What you have to do: Find how many lines of the records hold the string "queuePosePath" and reply with only that total.

[Saved data entries]

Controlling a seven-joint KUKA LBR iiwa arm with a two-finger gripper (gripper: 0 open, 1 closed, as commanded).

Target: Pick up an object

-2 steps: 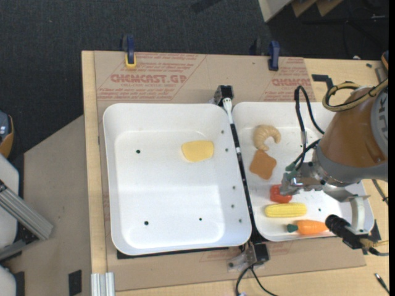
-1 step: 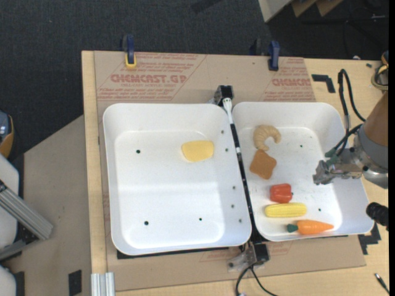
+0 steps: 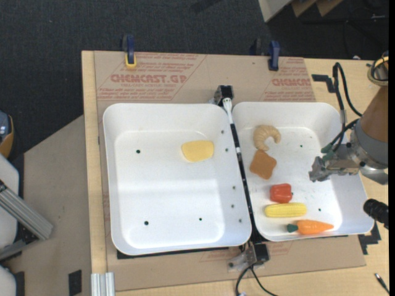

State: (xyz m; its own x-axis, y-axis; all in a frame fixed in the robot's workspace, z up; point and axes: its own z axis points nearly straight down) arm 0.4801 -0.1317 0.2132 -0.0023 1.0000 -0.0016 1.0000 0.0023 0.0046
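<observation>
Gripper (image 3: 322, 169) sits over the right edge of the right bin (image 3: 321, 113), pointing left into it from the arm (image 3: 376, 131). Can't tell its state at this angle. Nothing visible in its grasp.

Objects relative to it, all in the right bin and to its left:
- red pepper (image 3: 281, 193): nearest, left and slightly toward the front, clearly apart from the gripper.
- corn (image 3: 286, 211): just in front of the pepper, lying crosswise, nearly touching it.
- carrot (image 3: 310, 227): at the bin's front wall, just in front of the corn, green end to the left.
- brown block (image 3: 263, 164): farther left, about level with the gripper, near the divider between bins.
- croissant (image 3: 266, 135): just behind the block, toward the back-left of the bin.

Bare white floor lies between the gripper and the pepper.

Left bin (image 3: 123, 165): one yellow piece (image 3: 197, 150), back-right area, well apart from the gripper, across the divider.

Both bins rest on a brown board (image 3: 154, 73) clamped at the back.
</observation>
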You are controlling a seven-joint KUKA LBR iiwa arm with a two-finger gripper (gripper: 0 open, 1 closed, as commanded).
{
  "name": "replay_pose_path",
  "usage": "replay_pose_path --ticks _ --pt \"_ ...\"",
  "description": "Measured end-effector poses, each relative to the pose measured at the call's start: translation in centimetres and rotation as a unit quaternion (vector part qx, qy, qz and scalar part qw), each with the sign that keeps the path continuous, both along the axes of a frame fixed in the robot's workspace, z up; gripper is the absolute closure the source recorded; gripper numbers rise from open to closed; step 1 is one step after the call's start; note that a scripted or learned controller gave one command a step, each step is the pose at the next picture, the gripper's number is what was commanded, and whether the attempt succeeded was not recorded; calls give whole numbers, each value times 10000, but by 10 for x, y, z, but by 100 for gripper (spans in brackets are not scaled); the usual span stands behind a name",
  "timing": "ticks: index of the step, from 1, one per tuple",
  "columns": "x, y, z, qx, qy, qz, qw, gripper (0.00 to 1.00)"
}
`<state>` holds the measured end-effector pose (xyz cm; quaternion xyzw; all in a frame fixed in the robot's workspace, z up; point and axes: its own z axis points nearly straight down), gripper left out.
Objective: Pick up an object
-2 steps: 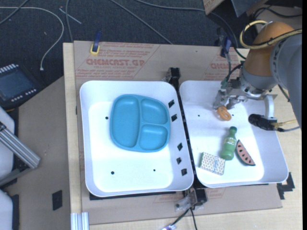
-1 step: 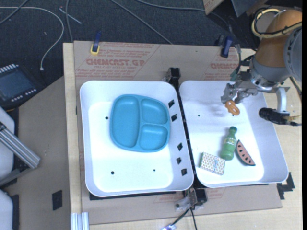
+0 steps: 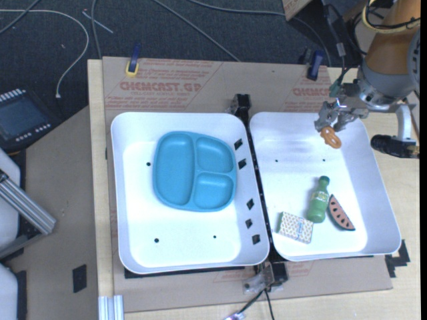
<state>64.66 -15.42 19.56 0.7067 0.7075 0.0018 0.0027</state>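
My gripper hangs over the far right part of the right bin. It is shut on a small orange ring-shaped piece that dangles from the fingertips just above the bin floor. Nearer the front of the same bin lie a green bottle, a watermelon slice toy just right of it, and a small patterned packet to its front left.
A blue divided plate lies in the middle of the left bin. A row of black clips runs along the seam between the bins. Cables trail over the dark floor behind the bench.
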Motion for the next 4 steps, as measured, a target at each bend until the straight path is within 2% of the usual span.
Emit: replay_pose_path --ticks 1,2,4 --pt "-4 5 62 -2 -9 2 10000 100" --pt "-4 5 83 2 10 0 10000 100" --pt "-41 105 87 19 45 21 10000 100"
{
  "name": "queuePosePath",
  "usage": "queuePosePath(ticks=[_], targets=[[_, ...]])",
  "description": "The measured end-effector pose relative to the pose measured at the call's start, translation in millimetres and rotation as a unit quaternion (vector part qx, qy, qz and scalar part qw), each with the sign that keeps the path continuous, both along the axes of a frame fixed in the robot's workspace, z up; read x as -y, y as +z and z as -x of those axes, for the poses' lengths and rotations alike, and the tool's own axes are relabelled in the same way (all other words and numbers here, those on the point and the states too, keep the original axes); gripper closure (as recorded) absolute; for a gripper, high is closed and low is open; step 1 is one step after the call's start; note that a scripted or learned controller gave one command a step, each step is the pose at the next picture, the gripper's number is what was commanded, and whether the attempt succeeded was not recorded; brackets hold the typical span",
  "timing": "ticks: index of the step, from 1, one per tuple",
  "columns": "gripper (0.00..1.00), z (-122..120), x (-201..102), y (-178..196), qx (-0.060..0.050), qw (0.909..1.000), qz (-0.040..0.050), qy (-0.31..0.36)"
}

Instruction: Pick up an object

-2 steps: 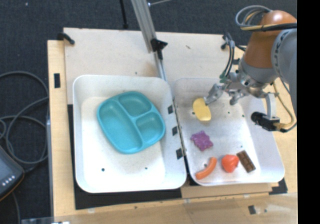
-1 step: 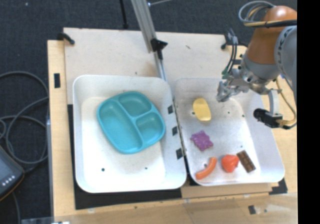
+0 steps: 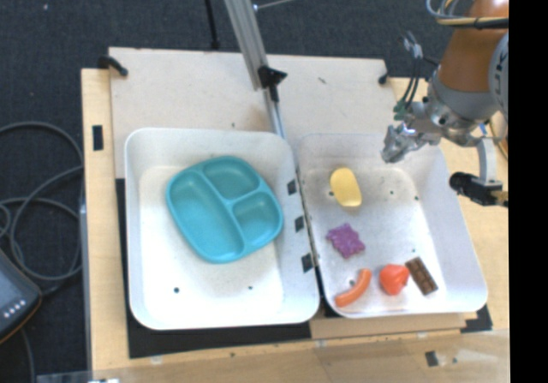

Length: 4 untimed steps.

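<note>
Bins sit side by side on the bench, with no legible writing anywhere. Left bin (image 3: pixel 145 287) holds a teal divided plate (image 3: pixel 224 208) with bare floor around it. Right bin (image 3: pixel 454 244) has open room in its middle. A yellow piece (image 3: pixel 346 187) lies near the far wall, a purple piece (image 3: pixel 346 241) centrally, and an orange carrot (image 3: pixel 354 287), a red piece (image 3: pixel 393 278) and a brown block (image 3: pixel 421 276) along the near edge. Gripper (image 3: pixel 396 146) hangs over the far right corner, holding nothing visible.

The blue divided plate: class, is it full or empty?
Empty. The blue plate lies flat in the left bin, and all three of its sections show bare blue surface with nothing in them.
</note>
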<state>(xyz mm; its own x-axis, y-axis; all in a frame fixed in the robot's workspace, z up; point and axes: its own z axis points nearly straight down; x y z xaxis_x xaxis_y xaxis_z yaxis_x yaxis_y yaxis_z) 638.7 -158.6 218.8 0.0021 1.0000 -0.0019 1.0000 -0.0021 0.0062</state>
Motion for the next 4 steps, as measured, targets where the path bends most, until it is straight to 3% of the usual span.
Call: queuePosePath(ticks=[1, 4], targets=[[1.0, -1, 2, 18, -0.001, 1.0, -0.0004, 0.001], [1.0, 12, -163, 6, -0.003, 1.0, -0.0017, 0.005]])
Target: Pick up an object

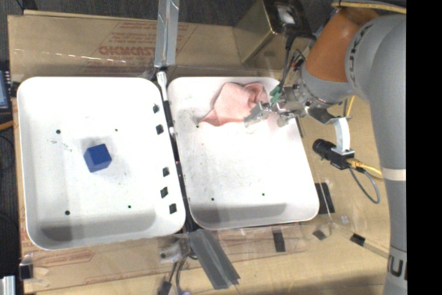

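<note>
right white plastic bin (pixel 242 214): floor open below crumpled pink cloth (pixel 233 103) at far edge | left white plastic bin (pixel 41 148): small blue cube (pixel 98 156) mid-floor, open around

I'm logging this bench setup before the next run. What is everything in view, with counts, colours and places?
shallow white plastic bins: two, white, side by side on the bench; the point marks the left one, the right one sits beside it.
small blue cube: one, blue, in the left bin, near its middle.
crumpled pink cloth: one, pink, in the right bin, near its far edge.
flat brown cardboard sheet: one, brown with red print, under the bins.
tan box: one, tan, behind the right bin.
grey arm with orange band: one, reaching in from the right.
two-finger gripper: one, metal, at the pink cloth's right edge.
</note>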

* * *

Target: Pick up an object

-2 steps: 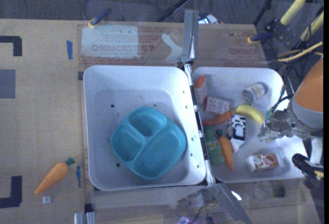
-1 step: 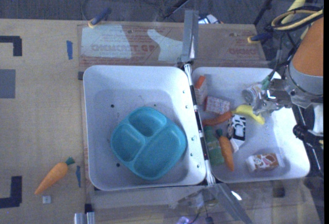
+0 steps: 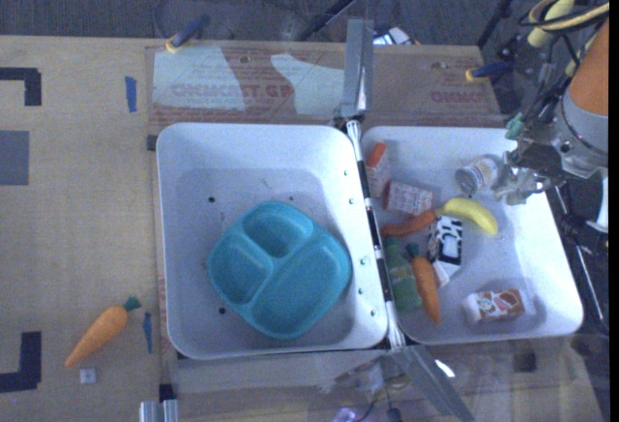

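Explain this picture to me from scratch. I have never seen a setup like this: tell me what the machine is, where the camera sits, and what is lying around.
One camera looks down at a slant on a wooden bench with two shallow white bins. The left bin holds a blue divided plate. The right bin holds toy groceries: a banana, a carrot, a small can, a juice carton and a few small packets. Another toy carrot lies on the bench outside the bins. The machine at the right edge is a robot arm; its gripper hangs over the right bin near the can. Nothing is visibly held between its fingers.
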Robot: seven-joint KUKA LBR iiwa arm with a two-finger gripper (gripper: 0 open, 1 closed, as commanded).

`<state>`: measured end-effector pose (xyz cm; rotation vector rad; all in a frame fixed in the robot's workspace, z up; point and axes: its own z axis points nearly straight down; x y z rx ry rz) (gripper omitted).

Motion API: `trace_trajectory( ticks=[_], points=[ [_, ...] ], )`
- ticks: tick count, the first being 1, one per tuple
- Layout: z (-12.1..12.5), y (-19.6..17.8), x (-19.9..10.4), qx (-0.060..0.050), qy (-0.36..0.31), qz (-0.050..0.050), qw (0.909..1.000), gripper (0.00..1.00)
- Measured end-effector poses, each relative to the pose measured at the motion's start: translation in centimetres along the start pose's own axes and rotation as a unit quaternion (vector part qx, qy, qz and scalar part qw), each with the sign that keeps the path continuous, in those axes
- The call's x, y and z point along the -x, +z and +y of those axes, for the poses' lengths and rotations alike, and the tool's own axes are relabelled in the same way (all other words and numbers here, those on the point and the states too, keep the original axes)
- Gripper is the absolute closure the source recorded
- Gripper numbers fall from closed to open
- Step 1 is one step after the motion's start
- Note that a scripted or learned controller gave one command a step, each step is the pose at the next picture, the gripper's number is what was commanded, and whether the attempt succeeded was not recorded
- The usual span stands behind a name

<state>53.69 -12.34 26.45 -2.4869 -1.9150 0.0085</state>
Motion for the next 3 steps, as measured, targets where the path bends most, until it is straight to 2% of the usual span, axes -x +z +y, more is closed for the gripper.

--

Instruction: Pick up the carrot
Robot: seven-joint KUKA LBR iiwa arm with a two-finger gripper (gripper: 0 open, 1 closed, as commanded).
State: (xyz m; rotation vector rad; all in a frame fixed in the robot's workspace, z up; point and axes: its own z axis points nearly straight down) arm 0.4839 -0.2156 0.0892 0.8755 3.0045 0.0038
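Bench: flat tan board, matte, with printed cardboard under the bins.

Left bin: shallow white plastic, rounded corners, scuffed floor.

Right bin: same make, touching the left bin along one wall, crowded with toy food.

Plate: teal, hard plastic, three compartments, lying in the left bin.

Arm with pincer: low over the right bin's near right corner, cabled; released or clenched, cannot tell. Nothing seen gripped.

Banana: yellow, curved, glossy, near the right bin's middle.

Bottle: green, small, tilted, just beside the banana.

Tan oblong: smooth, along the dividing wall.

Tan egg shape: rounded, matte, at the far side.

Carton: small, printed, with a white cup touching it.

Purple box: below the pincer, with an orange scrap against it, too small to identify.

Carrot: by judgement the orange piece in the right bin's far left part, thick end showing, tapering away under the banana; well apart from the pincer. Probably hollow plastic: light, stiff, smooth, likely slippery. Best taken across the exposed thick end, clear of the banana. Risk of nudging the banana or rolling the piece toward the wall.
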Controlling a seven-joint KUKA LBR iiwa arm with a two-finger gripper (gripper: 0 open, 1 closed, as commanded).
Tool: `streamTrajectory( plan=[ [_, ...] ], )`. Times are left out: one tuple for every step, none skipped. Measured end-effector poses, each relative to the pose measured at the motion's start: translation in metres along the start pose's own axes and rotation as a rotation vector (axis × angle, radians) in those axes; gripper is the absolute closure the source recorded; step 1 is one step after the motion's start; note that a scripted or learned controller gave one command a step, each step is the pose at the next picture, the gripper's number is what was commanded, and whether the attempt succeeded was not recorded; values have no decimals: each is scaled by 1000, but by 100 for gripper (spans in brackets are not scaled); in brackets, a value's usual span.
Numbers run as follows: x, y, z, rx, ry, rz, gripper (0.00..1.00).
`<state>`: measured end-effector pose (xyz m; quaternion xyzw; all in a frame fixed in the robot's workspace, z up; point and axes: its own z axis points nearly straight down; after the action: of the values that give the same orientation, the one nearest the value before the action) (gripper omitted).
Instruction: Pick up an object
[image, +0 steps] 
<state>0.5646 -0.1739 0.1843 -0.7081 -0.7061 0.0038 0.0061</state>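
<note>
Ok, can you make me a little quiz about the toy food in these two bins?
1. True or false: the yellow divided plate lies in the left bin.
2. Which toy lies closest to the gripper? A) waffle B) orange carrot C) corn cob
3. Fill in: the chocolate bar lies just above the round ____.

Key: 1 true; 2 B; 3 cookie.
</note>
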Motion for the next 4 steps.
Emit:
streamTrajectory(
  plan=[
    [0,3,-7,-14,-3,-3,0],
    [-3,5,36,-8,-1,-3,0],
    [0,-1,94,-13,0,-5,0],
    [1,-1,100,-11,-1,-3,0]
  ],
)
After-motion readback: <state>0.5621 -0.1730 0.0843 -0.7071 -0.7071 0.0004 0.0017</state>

Result for this task: 3